§ **TASK ITEM**: What you return must match the listing below character for character, minus any pictures.

§ **SUPPLIED INFORMATION**:
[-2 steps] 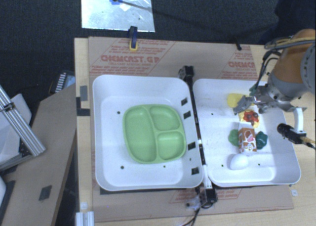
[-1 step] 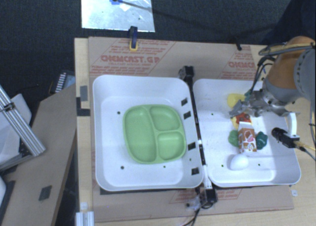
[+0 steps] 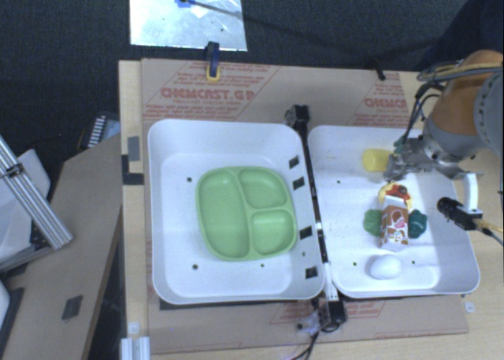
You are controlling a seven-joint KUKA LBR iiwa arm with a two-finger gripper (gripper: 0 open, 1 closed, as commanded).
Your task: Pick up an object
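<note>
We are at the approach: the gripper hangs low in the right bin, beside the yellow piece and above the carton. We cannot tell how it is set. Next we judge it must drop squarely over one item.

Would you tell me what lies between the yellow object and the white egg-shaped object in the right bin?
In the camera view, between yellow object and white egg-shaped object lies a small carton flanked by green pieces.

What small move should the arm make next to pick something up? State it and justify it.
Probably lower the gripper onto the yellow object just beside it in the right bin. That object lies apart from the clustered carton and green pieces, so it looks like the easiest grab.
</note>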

§ **TASK SOLUTION**:
[-2 steps] 
[-1 step] 
[+0 steps] 
You are controlling a seven-joint KUKA LBR iiwa arm with a two-finger gripper (gripper: 0 open, 1 closed, as commanded).
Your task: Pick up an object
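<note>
We are at the approach: the gripper hangs low in the right bin, beside the yellow piece and above the carton. We cannot tell how it is set. Next we judge it must drop squarely over one item.

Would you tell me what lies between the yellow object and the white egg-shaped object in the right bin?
In the camera view, between yellow object and white egg-shaped object lies a small carton flanked by green pieces.

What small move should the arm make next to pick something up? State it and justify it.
Probably lower the gripper onto the yellow object just beside it in the right bin. That object lies apart from the clustered carton and green pieces, so it looks like the easiest grab.
</note>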

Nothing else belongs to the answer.